Just opened my Inbox.  The counter next to “Radiology Documents” says that seven reports wait.  Center myself.  Deep breath.  Point the arrow.  Click.  Lives change.


  • Wow. Just reading this made me so anxious. It must be brutal for you to do on a daily basis. Nevertheless, giving good news must bring such a high. I remember getting good news from both my oncologist and my breast surgeon and hearing their elation. I also remember feeling paralysed until the phone rang.
  • Ray Nolan
    As I try to adjust to my 'new' life without Dee I cant help recalling the 'one on on' meeting we had in Sept to discuss my wife's prognosis. When you gave me the news that things were not going well and we should consider calling Hospice I was stunned.

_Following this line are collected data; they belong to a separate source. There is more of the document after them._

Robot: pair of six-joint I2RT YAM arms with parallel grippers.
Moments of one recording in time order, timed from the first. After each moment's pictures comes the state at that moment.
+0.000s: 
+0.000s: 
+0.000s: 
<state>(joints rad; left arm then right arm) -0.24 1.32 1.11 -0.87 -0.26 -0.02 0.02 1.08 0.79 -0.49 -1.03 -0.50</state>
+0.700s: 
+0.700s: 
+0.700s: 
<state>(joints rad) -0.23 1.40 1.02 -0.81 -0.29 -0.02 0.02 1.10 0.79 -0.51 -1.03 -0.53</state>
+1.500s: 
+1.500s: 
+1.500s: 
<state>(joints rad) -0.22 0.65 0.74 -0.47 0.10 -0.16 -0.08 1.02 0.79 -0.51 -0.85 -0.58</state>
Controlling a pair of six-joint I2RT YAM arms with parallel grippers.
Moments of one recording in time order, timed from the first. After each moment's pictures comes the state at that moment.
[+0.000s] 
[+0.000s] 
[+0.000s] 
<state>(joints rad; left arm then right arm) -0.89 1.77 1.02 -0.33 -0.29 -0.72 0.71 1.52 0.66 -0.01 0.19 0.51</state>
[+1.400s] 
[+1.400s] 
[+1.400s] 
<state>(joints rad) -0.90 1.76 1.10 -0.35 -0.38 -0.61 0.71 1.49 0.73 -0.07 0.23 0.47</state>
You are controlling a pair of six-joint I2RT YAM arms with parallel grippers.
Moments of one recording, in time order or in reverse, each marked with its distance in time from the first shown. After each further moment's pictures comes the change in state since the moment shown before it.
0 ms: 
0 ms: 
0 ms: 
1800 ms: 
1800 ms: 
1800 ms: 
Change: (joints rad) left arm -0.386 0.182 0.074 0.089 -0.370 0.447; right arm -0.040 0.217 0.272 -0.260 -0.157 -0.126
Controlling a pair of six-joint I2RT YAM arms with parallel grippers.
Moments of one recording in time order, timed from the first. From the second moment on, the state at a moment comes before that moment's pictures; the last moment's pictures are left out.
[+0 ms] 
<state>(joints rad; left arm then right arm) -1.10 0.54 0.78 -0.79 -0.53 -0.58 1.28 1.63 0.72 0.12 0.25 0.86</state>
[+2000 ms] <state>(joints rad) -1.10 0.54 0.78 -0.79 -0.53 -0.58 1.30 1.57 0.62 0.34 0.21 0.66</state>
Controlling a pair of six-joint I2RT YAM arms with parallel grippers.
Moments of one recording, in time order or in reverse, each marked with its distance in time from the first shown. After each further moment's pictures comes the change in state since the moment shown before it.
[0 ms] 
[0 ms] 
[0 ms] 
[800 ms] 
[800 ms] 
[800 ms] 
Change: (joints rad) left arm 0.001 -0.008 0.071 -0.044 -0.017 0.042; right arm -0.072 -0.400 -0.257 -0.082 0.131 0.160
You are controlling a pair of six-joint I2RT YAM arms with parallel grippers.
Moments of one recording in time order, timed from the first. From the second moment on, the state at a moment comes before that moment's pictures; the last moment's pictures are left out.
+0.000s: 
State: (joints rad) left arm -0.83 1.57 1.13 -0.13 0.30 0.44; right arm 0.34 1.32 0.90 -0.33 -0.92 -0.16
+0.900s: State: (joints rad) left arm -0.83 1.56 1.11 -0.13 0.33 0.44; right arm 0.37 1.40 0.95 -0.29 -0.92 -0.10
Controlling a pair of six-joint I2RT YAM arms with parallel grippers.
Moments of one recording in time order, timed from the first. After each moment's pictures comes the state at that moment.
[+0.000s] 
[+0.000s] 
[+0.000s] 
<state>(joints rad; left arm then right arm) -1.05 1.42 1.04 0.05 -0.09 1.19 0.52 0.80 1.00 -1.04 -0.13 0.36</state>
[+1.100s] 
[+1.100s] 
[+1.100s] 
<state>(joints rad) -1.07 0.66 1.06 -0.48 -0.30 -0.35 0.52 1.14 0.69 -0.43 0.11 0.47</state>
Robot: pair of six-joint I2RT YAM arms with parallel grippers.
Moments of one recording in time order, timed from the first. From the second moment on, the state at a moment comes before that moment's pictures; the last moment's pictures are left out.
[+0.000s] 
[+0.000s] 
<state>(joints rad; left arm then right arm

I left our meeting totally confused, saddened and afraid, "how could we have only 1 1/2 months left? We lasted almost 6 months but even that feels like a blur. I don't know how you do you job but I'm certainly you do it and do it so well. Each patient and their family sees their case as the only one in the world, their world; how you deal with many cases is beyond my comprehension.
  • Janet Visokay
    I totally agree with Ray. I have been down this path with you and Joe for less than a month. The ending came so fast in a blur. How you and some other doctors do this is amazing. You were a great comfort to us and Joe trusted you completely. If this horrid disease hits me, you are the person I head to. Thank you Dr. Salwitz you have more compassion than anyone I know. I am sorry your list continues to be so long. There has to be a cure and then you will sigh and have a good long needed vacation :)
  • meyati
    On my second visit, I told Dr. G that I find it amazing that he could be so simpatico-empathetic, not depressed, caring, confident, didn't treat me like a child, not burnt out-. He told me it was like a calling for him. At the end of the visit- he surprised me with a hug, and thanked me for caring and being aware. I saw him depressed once. The annual scan showed the nodules burnt out-gone, but the radiologist decided that a tonsil stub was some form of cancerous tissue. He just had a loss of energy, while he explained the facts. I got hold of my ENT, and it was out in 24 hours, and the lab report was normal tonsil stub tissue. Priceless for the 3 of us. This is much better than "watching". Now he has energy back when he sees me. My first oncologist was just off-more than burnt out, so I doubly appreciate my current oncology medical team, which includes my dentist. .
  • penelope egan
    to say thank you, just doesn't cover it, but that's all your patients and their families can say...thank you! Your writings are so filled with compassion.... May you find time to unwind in your tightly wound world ... I'm waiting for you to turn to fiction where you may create your own endings...and we can live in make believe land for a while... fondly penny egan
  • There are no words to say how much I appreciate my oncologist but I do worry about him. He finds the work rewarding and feels that giving someone a death with divinity is an honor. Thank-you for doing this very special work. It is not death that I am afraid of it is the suffering. There is the pain of the unknown. There is physical pain and the everchanging landscape of cancer. It takes a very special person to work with cancer patients. Take special care of you so you can take care of those in need of tender, loving care.
  • I posted this on my FB page - too good to not share. I save your essays until I have time; then I savor them. And I offer up a prayer of thanks, to whoever's listening, for you and all doctors who care as much as you do.